The JOBS Act – Where Are We Now – 2014?

On April 5, 2012, President Barack Obama signed the Jumpstart Our Business Startups Act (the “JOBS Act”) into law. The stated purpose of the JOBS Act was to increase job creation and stimulate economic growth. Often referred to as the “IPO on-ramp,” the JOBS Act was enacted in part to improve access to public capital markets by alleviating, or in some instances eliminating, some of the restrictions placed on a new category of companies called “emerging growth companies” (“EGCs”) during the initial public offering (“IPO”) process.

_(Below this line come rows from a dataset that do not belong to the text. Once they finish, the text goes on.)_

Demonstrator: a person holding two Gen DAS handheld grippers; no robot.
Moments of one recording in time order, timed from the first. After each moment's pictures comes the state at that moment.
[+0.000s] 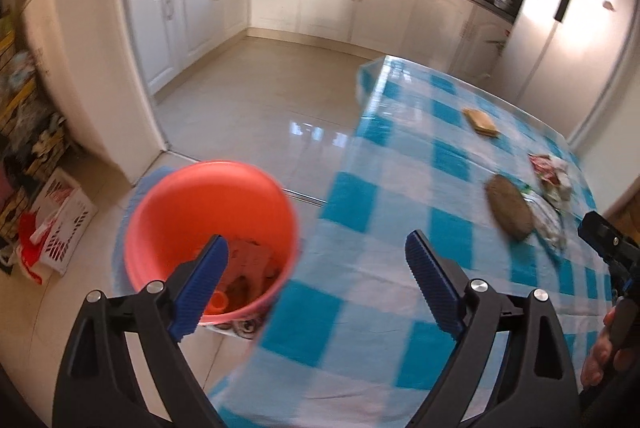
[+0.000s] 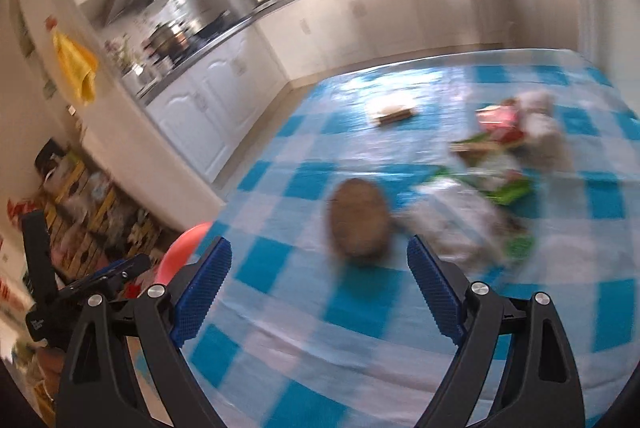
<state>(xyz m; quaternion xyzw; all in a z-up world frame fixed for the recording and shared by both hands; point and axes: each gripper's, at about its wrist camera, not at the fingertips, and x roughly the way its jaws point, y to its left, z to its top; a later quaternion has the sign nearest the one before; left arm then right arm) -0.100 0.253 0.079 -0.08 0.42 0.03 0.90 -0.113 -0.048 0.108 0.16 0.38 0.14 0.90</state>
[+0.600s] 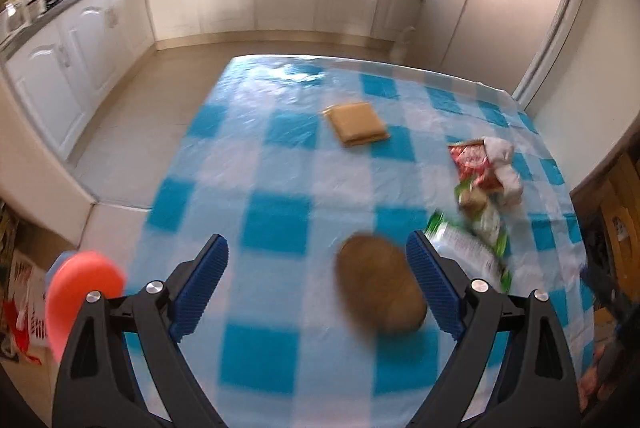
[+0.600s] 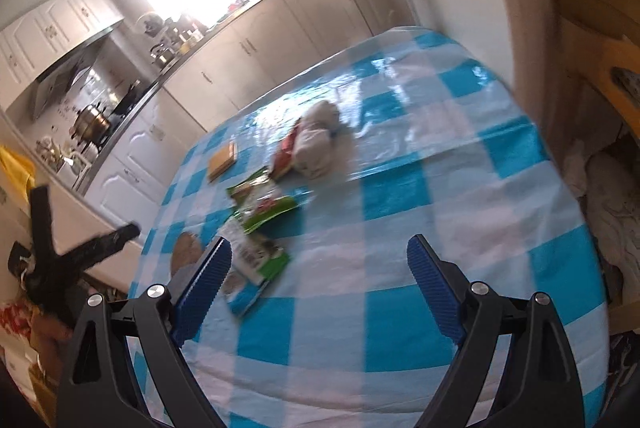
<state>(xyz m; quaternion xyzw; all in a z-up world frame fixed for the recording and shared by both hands) 0.030 0.084 0.083 0.00 0.46 -0.09 0.88 -0.142 -0.221 0.082 0.26 0.37 0.01 0.89</state>
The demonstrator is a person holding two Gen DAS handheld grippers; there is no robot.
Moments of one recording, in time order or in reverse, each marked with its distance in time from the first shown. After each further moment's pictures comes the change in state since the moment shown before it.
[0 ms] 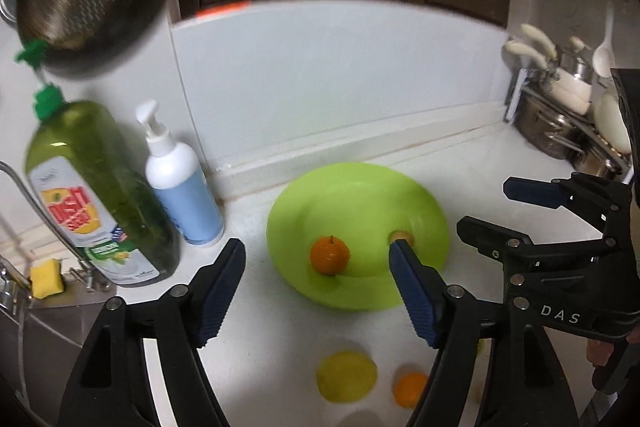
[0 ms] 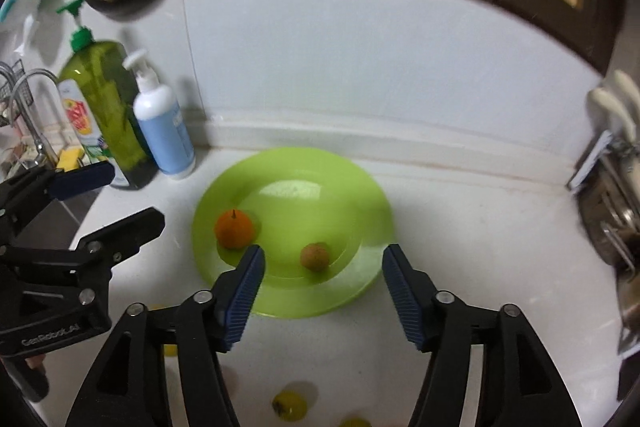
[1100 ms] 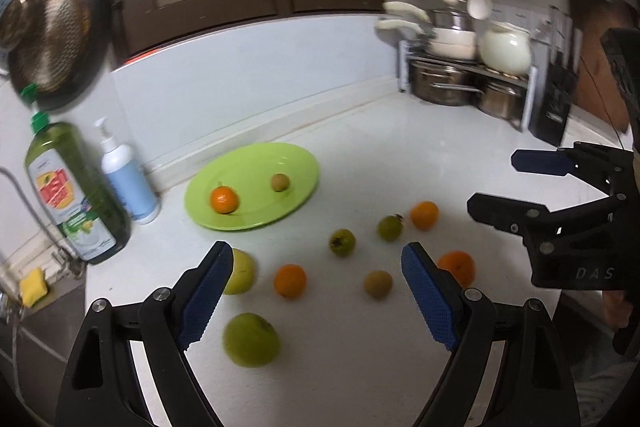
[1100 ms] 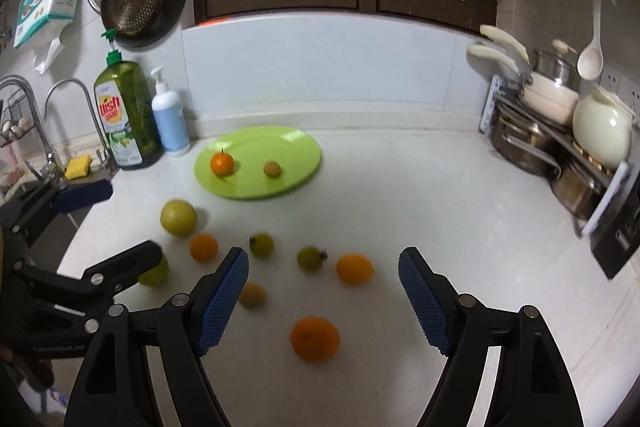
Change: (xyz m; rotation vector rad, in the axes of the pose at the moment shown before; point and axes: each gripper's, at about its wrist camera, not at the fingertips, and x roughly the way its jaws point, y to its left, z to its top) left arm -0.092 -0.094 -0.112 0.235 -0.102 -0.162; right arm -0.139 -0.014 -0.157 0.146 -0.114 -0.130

Market Overview 2013/2014 -

Since the passage of the JOBS Act, the U.S. IPO market has strengthened significantly. In fact, 2013 was a record year for the U.S. IPO market—the best since 2000—with a total of 222 companies going public, generating approximately $55 billion in proceeds. By comparison, in 2012, roughly 128 companies completed an initial public offering, generating approximately $43 billion in proceeds. In the last quarter of 2013 alone, 70 companies priced IPOs – more than any other quarter that year. In 2013, the average U.S. IPO return rate was a staggering 41% compared to an average return rate of 21% in 2012. For the first time since 2004, the North American region (the United States and Canada) surpassed other regions, including the Asia Pacific region, with roughly a 29% gain in proceeds raised and an average return of approximately 26%.